What you have to do -
Look through the data below for the line with "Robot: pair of" and the line with "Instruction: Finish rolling", then transcribe exactly from the first through the second, leaving out all pictures.

——

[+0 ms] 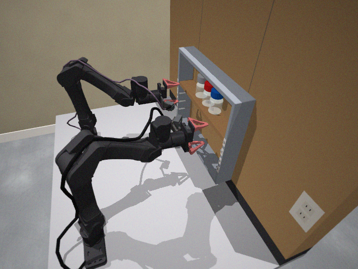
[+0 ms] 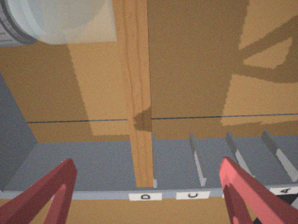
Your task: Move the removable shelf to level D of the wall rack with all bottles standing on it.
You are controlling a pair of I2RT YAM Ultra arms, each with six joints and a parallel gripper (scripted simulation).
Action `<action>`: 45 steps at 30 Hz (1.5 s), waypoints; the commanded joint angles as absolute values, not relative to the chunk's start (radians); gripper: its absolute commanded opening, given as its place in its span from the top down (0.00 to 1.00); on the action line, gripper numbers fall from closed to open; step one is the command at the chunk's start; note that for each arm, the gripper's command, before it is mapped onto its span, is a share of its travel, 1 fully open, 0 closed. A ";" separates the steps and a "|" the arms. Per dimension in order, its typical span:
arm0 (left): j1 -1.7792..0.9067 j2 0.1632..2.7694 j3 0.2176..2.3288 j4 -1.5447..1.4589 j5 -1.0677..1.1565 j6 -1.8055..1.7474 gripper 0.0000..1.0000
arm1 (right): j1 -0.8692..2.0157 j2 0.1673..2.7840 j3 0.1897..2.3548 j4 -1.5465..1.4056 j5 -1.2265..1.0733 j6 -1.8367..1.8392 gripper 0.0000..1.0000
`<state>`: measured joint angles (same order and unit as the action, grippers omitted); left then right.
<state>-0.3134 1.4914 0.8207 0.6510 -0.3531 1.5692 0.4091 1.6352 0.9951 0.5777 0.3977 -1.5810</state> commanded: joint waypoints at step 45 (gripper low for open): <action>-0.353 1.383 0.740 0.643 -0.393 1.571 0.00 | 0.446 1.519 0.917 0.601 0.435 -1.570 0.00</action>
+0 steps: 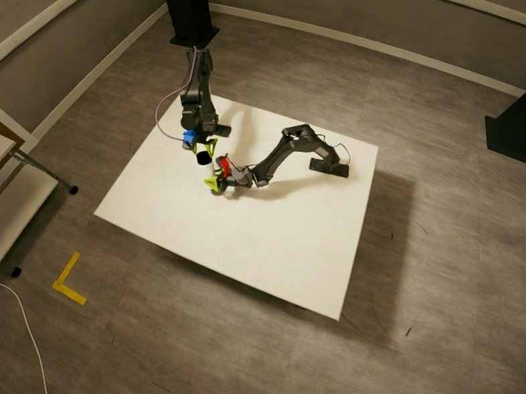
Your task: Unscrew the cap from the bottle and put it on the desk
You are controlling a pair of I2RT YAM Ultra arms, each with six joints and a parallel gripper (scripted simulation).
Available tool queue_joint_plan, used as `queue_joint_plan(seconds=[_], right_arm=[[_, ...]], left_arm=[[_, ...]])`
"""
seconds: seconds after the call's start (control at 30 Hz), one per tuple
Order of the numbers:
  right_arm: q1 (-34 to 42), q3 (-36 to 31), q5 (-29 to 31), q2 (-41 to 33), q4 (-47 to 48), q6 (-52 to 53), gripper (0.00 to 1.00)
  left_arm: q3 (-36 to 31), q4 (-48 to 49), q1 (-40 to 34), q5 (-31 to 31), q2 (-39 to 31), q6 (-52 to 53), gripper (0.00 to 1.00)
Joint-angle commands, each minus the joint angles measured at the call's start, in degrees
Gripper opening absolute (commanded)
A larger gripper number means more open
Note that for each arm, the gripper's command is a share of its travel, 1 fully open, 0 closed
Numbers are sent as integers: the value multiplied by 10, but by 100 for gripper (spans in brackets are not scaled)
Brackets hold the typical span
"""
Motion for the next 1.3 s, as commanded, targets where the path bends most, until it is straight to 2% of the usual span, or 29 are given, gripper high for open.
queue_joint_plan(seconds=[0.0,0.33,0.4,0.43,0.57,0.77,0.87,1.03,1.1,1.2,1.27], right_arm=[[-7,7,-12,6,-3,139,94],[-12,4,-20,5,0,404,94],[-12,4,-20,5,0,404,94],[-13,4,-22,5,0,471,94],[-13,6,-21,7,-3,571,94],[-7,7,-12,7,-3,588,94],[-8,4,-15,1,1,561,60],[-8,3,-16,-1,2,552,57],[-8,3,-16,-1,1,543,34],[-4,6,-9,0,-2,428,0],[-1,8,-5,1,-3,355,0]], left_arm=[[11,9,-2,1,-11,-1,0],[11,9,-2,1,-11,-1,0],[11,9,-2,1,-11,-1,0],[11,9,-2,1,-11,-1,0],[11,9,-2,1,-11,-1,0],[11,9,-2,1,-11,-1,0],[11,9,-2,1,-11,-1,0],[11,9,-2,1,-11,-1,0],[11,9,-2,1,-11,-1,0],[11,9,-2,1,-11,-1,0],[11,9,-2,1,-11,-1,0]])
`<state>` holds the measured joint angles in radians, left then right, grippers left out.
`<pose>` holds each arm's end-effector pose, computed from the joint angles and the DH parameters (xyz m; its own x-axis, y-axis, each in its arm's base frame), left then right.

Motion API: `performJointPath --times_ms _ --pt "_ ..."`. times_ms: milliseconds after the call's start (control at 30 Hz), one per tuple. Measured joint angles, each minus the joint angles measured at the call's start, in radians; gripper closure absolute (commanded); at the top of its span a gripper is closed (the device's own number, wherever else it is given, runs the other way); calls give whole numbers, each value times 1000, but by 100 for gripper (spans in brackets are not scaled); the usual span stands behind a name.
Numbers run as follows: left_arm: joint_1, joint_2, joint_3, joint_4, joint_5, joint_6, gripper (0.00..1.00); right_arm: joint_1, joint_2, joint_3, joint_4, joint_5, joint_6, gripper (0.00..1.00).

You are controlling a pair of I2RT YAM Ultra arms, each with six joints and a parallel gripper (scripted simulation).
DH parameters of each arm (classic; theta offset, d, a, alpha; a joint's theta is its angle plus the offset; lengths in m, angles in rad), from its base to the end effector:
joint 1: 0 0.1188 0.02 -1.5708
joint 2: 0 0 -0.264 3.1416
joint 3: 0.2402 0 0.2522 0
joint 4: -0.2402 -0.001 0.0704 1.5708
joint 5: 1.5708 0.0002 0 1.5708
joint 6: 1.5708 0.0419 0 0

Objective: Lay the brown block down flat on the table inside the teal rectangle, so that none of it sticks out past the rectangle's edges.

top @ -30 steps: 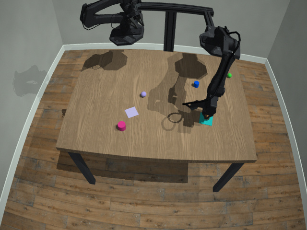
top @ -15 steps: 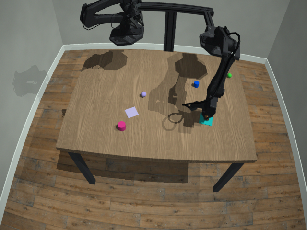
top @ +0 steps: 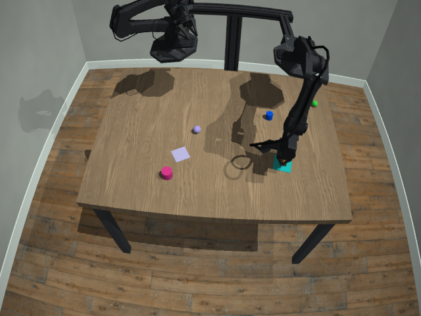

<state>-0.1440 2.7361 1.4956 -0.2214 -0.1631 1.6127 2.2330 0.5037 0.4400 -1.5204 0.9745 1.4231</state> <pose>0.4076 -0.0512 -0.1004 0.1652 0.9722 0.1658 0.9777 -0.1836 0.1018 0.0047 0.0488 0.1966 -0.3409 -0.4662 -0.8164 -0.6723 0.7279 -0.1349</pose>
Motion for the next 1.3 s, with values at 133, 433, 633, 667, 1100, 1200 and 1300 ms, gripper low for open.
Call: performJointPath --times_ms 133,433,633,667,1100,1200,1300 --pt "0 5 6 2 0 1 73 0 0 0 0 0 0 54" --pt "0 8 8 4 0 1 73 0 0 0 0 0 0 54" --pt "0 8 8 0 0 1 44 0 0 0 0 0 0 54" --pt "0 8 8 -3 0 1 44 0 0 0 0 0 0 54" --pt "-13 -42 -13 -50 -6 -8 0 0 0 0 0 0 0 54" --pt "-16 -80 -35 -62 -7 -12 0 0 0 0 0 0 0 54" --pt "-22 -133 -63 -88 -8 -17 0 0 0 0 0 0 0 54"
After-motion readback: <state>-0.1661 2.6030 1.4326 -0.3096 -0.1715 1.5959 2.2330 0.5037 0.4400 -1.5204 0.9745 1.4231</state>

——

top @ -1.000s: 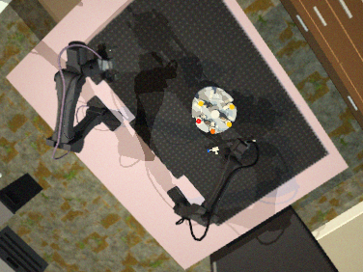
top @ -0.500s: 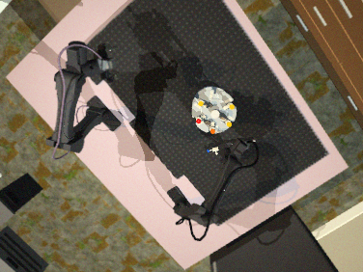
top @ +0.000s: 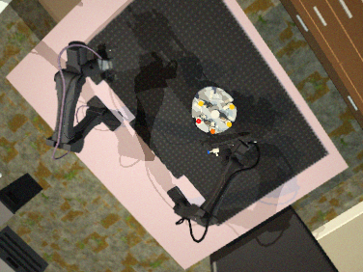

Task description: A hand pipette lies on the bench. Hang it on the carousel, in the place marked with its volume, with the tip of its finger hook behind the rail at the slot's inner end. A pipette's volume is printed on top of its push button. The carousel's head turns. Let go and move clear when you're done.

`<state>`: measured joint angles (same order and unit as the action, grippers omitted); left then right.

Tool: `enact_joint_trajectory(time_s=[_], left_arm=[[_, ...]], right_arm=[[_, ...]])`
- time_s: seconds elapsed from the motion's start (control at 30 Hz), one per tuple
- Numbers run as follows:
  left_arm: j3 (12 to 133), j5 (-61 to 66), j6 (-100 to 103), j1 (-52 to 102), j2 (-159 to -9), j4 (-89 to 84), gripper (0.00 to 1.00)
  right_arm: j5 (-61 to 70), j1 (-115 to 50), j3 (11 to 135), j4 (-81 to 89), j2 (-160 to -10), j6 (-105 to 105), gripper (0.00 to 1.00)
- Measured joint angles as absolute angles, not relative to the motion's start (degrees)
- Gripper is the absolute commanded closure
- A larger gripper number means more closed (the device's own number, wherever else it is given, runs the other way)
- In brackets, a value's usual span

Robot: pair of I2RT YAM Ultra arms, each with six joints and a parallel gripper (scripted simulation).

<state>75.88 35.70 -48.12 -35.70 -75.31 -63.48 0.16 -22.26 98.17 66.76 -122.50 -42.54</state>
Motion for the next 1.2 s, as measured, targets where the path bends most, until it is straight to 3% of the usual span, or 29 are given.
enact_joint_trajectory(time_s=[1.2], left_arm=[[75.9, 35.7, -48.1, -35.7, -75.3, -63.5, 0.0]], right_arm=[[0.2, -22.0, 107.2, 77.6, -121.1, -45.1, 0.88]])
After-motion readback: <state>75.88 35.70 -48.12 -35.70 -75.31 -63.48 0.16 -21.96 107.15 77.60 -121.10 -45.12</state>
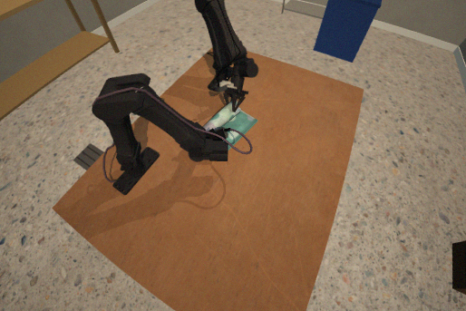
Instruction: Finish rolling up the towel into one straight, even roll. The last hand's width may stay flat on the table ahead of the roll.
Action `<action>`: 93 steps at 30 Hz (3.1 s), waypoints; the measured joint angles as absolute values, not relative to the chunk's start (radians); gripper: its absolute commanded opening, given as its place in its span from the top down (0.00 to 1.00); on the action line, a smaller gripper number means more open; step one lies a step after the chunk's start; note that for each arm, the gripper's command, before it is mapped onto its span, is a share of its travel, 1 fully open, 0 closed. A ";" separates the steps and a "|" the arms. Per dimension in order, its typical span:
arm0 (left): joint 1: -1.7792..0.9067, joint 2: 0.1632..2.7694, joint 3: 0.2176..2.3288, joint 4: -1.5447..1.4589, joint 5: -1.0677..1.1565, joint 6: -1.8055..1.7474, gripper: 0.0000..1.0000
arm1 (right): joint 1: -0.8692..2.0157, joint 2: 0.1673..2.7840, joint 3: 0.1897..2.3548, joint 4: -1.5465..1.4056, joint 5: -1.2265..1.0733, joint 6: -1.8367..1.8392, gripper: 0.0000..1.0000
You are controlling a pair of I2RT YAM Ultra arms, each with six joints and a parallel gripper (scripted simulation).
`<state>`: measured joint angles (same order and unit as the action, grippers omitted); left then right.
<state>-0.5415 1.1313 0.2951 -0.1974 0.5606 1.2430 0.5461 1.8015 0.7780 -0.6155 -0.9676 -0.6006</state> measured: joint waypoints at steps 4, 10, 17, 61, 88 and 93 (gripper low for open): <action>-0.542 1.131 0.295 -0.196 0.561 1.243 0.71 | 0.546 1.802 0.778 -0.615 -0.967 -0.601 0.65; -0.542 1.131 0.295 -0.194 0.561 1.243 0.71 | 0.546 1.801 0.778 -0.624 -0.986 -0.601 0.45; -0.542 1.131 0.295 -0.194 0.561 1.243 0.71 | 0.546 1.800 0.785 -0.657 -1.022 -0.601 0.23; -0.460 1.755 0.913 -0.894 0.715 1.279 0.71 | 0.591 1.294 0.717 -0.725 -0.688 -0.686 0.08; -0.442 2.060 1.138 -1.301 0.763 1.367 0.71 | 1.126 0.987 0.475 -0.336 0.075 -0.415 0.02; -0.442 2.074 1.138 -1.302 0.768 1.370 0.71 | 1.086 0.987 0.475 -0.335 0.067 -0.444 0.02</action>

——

Expected answer -
Robot: pair of I2RT YAM Ultra arms, each with six joints and a parallel gripper (scripted simulation).

<state>75.88 35.70 -48.12 -35.70 -75.31 -63.48 0.16 -22.26 98.17 66.76 -122.50 -42.54</state>
Motion for the next 1.2 s, as measured, targets where the path bends most, until it is straight to 3% of the usual span, or 29 are given.
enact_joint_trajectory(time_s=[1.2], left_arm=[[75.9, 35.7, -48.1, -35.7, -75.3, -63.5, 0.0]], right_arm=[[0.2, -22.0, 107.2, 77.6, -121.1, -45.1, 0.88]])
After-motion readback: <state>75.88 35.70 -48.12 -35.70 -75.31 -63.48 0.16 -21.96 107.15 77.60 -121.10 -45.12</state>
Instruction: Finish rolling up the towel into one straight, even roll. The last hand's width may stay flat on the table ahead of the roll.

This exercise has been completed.